Using this reduced document term matrix as my features, I proceeded to split the dataset into training and testing sets. I used 80% of the data as my training set, and 20% as my testing set. After training my model, I proceeded to evaluate the model with both my training and test sets in order to get the in sample and out of sample accuracy.

Results

I ran the process described in the previous section twice. First with a dataset of 4,954 reviews and then a second time with 49,532 reviews1. Below are some metrics for the models trained with both of these datasets.

Out of Sample Model Performance - 4,954 Rows
NGrams Accuracy Sensitivity Specificity
1 0.8678103 0.9225968 0.6368421
2 0.8506559 0.9200999 0.5578947
3 0.8183653 0.9013733 0.4684211
Out of Sample Model Performance - 49,532 Rows
NGrams Reviews Accuracy Sensitivity Specificity
1 49532 0.8525285 0.9069363 0.6152597
2 49532 0.8378924 0.8940315 0.5930736
3 49532 0.8492985 0.9233155 0.5265152

It was interesting to see that the performance variation between the models trained with the two sets wasn’t significative. I was also surprised to see that with the higher ngram count the performance of the model decreased.

I chose the unigram model built with the 4,954 rows as my final model since it had the best performance with an 87% accuracy.
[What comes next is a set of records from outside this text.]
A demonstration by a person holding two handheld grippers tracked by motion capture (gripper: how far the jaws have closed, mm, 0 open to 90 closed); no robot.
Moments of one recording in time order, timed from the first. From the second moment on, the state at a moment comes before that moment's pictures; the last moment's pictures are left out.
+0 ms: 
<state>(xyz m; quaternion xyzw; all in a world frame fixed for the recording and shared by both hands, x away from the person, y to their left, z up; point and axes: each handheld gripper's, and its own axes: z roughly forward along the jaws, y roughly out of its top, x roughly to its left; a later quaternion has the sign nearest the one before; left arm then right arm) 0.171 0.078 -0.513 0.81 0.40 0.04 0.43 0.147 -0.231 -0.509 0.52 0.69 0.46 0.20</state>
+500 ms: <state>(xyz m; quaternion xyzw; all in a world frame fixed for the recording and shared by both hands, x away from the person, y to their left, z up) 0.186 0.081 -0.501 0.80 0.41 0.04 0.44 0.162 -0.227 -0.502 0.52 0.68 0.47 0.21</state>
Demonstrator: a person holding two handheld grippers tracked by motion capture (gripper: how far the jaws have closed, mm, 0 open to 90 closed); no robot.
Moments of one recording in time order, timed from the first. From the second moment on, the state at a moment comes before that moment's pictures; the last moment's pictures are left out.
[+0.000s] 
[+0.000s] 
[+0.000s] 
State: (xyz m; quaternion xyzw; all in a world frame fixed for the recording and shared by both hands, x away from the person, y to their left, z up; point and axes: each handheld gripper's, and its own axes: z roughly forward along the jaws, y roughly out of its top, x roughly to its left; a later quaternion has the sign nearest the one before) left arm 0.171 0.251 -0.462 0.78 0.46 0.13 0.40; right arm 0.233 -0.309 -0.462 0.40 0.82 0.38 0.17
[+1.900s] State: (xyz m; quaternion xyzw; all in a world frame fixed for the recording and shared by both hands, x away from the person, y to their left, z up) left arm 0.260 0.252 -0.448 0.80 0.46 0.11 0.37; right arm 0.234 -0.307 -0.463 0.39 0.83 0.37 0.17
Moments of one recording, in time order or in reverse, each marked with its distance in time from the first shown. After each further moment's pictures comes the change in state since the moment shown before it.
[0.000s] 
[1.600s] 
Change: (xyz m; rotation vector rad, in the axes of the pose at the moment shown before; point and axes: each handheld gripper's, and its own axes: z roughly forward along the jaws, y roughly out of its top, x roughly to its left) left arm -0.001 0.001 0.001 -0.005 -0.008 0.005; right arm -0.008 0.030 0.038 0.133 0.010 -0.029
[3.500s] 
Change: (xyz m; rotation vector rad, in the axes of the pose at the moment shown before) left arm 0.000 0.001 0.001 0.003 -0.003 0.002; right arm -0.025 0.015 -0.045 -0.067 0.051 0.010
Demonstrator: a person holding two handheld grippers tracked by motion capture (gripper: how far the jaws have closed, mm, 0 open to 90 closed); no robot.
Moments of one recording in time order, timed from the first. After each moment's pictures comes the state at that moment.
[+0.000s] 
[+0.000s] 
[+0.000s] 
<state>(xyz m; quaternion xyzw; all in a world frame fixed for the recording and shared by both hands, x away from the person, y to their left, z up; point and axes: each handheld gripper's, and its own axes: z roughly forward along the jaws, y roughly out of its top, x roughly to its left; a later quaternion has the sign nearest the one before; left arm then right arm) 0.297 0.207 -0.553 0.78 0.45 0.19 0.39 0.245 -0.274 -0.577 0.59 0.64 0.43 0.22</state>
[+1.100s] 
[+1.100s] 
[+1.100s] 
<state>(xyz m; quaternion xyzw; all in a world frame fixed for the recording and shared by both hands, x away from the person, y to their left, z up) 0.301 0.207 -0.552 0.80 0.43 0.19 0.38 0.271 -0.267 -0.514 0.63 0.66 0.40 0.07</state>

This accuracy confirms that it is possible to train a model using yelp reviews data to determine the sentiment of the review.

The following is a visual comparisson of the in sample and out of sample performance metrics for the models.

For this model, these were the most relevant features for both positive and negative reviews.

Discussion

As the models show, it is possible to train a model to determine the sentiment of a restaurant review with a relatively high accuracy using the yelp reviews dataset as a training set. If a restaurant were to use this model to interpret the thousands of tweets, facebook posts, blog posts or articles posted online they could get a sense if people are saying negative or positive things about their stablishment online.


  1. Due to hardware limitations, I could only process 5% of the reviews data.